A Eucaristia cura a nossa memória órfã e ferida, a nossa memória negativa e a nossa memória fechada. A isto Francisco acrescenta, no seu discurso do Angelus de 14 de junho, a explicação dos dois efeitos da Eucaristia: o efeito místico e o efeito comunitário.
O efeito místico (místico em relação ao mistério profundo que ali se produz) refere-se à cura da nossa "memória ferida" da qual ele falou na sua homilia. A Eucaristia cura e transforma-nos interiormente através da nossa intimidade com Jesus; pois o que tomamos, sob a aparência de pão ou de vinho, é nada menos que o corpo e o sangue de Cristo (cf. 1 Cor 10,16-17).
Jesus", explica mais uma vez o Papa, "está presente no sacramento da Eucaristia ser o nosso alimento, ser assimilado e tornar-se em nós aquela força renovadora que nos devolve a nossa energia e nos devolve o desejo de voltar ao bom caminho depois de cada pausa ou depois de cada queda".
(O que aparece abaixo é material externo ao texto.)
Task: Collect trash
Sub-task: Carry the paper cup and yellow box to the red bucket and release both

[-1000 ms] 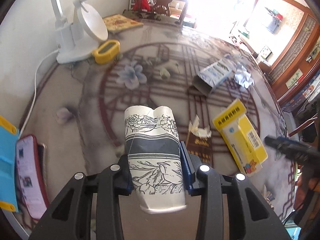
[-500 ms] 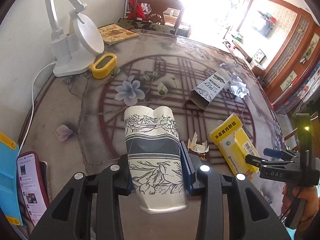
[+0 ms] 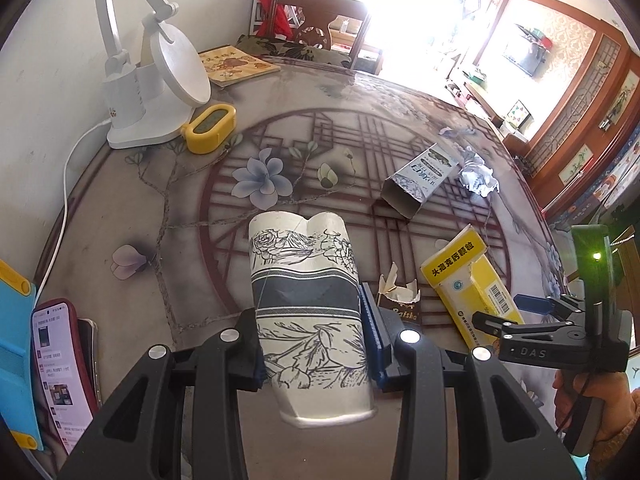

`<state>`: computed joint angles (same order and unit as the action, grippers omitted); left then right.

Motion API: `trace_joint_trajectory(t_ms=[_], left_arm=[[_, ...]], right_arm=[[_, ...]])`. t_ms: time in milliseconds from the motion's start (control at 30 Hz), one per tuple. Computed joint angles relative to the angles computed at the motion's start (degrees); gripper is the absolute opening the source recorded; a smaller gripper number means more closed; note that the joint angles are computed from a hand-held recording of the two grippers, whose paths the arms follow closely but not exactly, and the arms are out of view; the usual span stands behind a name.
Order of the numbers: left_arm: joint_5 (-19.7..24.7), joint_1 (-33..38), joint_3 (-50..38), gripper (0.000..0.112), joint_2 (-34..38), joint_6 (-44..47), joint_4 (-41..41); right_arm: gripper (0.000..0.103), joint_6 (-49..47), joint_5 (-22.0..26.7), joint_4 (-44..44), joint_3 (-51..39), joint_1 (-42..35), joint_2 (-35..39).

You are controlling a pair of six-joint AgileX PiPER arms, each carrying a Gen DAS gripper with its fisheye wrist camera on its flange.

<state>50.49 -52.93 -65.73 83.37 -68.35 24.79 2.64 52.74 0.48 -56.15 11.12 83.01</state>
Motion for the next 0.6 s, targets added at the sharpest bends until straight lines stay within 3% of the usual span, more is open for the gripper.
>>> trace_joint_trajectory(t_ms=[133,233,300,400,600], left_arm=[[0.11,0.16,-0.58,0.035,0.39,0.8,-0.54],[0.56,-0.19,-1.19,0.035,0.69,1.01,-0.51],[0.93,-0.44,-1.73,0.035,0.98,1.03,-0.41],[1.48,-0.98,-2.52,0.035,1.31,0.47,0.17],[2.95,-2.33,-5.37,0.035,2.53,-0.76,2.06]], right_arm=[[0.082,-0.39,-0.99,-0.39,-0.07,1.09,1.81],[0.069,-1.19,-1.57,0.34,0.26,1.33,2.24],[0.054,-3.03,-1.97,2.04,0.61,0.84,1.52],[0.042,-4.16,-2.42,3.84,1.21,0.06,-0.73],[0.04,-7.58,-1.59,8.89,0.93,-4.69,-8.02]])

Ao mesmo tempo, assinala como devem ser as nossas disposições para que tudo isto seja possível; acima de tudo, "a nossa vontade de nos deixarmos transformar, a nossa maneira de pensar e de agir".
Assim é, e esta vontade manifesta-se em aproximar-se da Eucaristia com uma consciência livre de pecados graves (tendo antes frequentado o sacramento da Penitência, se necessário), em deixar-se ajudar por aqueles que nos podem ajudar a formar a nossa consciência, a retificar os nossos desejos, a orientar as nossas actividades na direção certa, de acordo com as nossas circunstâncias, para que a nossa vida tenha um verdadeiro sentido de amor e de serviço.
Por todas estas razões, sublinha Francisco, a Missa não é um simples ato social ou de respeito, mas está vazia de conteúdo. É "Jesus presente que vem para nos alimentar".
Tudo isto está ligado ao efeito comunitário da Eucaristia, que é o seu objectivo último, tal como expresso nas seguintes palavras São PauloPois embora sejamos muitos, somos um só pão e um só corpo" (Ibid., v. 17). Ou seja, fazer dos seus discípulos uma comunidade, uma família que supere as rivalidades e invejas, preconceitos e divisões. Ao dar-nos o dom do amor fraterno podemos alcançar o que ele também nos pediu: "Permanecei no meu amor" (Jo 15,9).
Assim - conclui Francisco - não é só a Igreja que "faz" a Eucaristia; mas também e finalmente a Eucaristia faz a Igreja, como "mistério de comunhão" para a sua missão. Uma missão que começa precisamente por produzir e aumentar a nossa unidade. É assim, e assim a Igreja pode ser semente de unidade, de paz e de transformação do mundo inteiro.
Sr. Ramiro Pellitero Iglesias
Professor de Teologia Pastoral na Faculdade de Teologia da Universidade de Navarra.
Publicado em Igreja e nova evangelização.